Task to complete: Copy the entries below word for word, but omit any pictures they contain.

····················

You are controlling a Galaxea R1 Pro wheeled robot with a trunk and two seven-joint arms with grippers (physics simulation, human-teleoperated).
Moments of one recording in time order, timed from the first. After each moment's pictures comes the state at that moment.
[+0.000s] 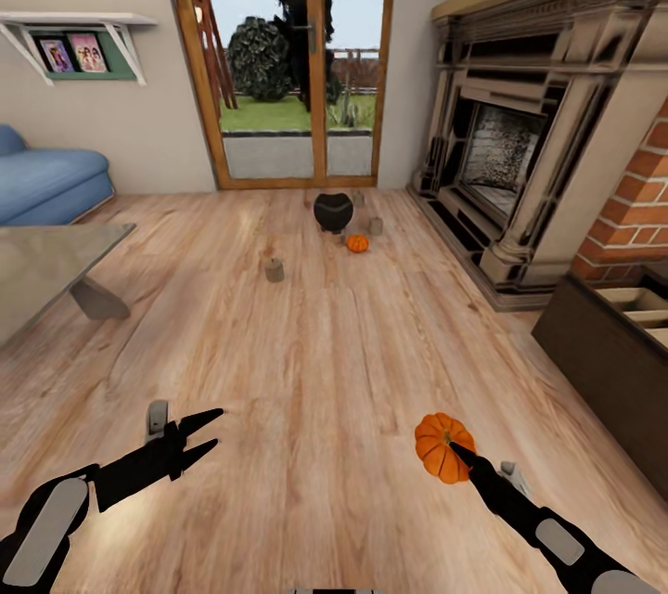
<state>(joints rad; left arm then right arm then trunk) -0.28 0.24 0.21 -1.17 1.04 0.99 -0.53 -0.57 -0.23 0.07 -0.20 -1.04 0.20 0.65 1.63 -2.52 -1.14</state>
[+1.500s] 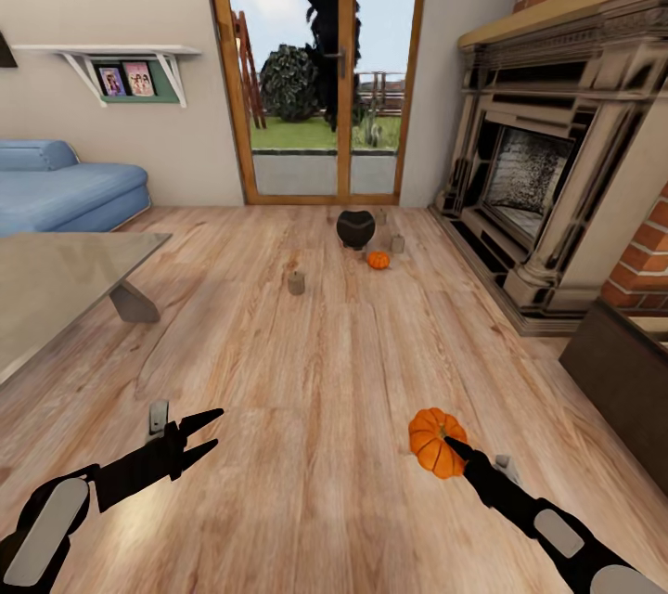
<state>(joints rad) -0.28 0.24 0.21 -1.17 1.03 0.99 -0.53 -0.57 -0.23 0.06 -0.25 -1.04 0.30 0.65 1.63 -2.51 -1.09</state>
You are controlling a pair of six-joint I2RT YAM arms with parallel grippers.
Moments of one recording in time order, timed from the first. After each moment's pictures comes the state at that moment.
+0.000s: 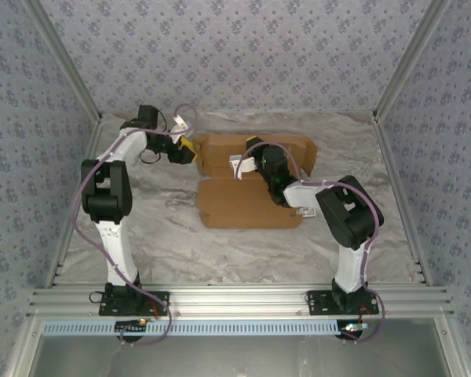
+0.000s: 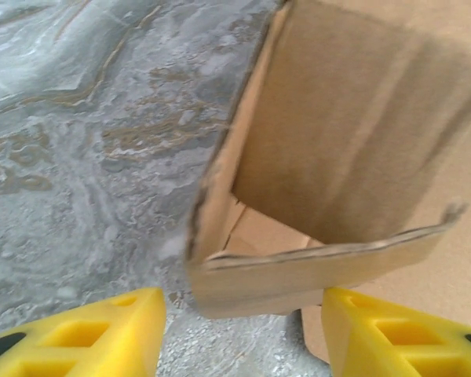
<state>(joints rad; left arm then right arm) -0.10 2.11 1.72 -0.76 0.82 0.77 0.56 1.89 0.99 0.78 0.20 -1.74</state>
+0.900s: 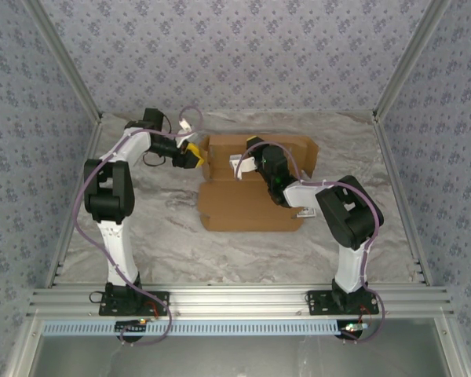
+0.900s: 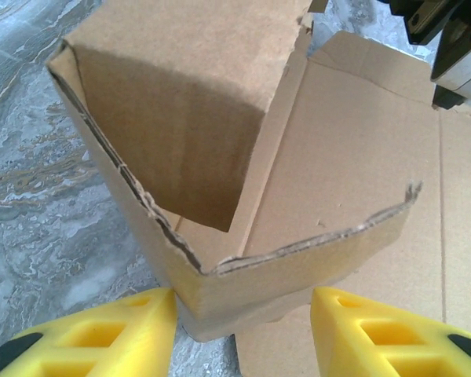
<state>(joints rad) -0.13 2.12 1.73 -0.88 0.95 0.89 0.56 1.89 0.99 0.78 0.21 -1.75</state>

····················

Response to the task:
You are controlling a Galaxea R1 Pro wheeled robot with a trunk and two seven-joint arms with grippers (physics simulation, human-teleoperated).
Moments of one recording in time order, timed from the first. After each moment's pictures comes the state at that moment.
[+0.000s] 
<state>(joints rad; left arm then right arm then trunk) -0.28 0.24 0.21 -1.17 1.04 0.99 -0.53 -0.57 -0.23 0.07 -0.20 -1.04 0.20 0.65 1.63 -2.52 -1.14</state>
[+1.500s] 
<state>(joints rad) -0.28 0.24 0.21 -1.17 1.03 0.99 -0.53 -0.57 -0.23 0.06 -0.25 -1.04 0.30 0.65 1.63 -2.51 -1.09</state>
You are controlling a pair of six-joint I2RT YAM arms with parallel grippers.
Moments of one recording in time order, timed from the first. After each moment's pictures comes the state at that moment.
+0.000s: 
+0.000s: 
<state>(joints rad; left arm then right arm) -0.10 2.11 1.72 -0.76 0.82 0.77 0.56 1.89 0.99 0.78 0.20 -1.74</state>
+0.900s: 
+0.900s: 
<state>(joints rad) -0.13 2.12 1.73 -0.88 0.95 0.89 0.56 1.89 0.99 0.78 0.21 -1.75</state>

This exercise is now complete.